In der MITTELBAYERISCHEN ZEITUNG aus Regensburg lesen wir:

"Gerhard Schröder dürfte der prachtvollen Inszenierung in Rom mit äußerst gemischten Gefühlen beigewohnt haben. Die Amtseinführung eines deutschen Papstes wird den Zeitgeist auch im Heimatland von Benedikt XVI. weiter in Richtung Konservativismus wenden. Der Trend ist derzeit kein Genosse... Das machtvolle Glockenläuten zur Wahl von Benedikt XVI. könnte das Totenglöckchen für das Projekt Rot-Grün bedeuten. In der Münchner Staatskanzlei schmiedet man bereits an einer Achse Rom-München...Die C-Parteien werden Joseph Ratzinger als neue Symbolfigur vereinnahmen. Dagegen kann sich nicht einmal ein Papst wehren."

Und noch ein Blick in die KÖLNISCHE RUNDSCHAU: "Nach den ersten Eindrücken ist dieser Papst fest gewillt, Rufer zu sein in einer Welt, in der die äußeren Wüsten wachsen, weil die inneren Wüsten so groß geworden sind. Er wird laut und in Klarheit das Wort erheben, um Orientierung zu bieten."

Und damit zum Thema Visa-Untersuchungsausschuss. Die HESSISCHE/NIEDERSÄCHSISCHE ALLGEMEINE aus Kassel meint:

"Eigentlich geht es ja um die Visa-Affäre und die Frage, wie es kommen konnte, dass Einreisevisa nach Deutschland tausendfach miss- braucht wurden. Doch tatsächlich geht es heute im Untersuchungsaus- schuss um ganz etwas anderes: Um die Person des Außenministers und die Frage, ob Joschka Fischer die Affäre politisch überlebt.

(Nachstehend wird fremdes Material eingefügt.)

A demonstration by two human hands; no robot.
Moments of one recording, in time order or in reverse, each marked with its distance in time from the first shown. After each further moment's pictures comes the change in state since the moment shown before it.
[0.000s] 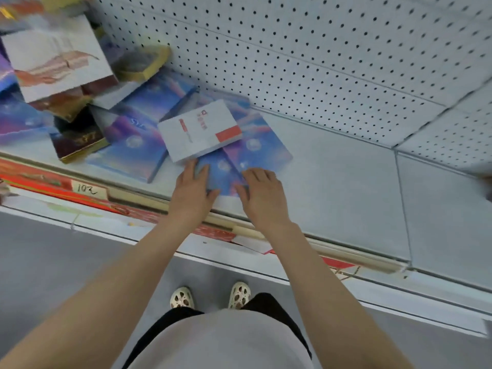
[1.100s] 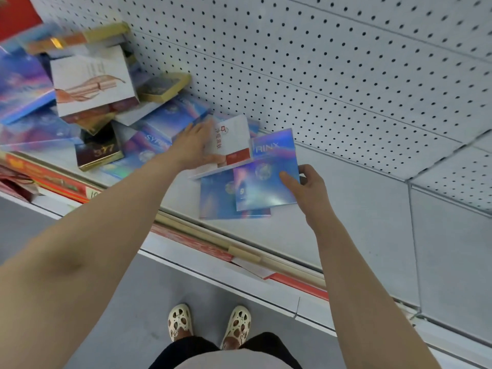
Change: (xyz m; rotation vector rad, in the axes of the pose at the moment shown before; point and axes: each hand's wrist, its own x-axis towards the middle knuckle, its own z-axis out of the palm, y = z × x) left_hand 0.119 0.007 -0.080 0.087 -0.044 0.052; right_hand 0.047 0.081 -0.056 1.001 -0.075 0.543
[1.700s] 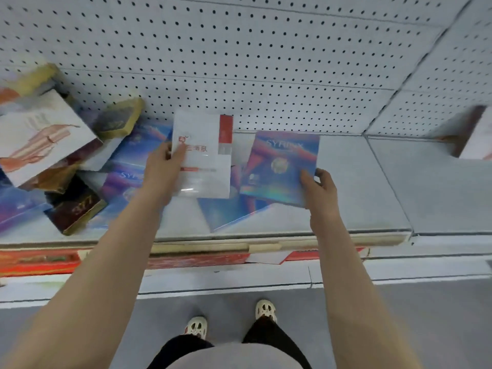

Die Mediengesellschaft hat ihre eigene Gesetze, und eines handelt davon, dass es weniger auf schlichte Tatsachen ankommt, sondern auf stimmige Bilder und bleibende Eindrücke. Das kommt Fischer entgegen, den Meister der Selbstinszenierung. Richtig ist aber auch, dass der Minister in den vergangenen Monaten von seinem politischen Instinkt im Stich gelassen wurde."

Abschließend dazu die OFFENBACH-POST:

"Der Außenminister wird freilich mehr bringen müssen als seine bisherigen mit wenig Inhalt gefüllten Floskeln etwa zur politischen Verantwortung, die zu übernehmen er sich großzügig bereit erklärt hatte. Er muss erklären, warum er... erst einmal nichts getan hat, den offenkundigen Visa-Missbrauch zu beenden. Mit dem Hinweis auf große und wichtige weltpolitische Ereignisse, mit denen er, der unersetzbare deutsche Außenminister, sich hat 'rumschlagen' müssen, wird es nicht getan sein."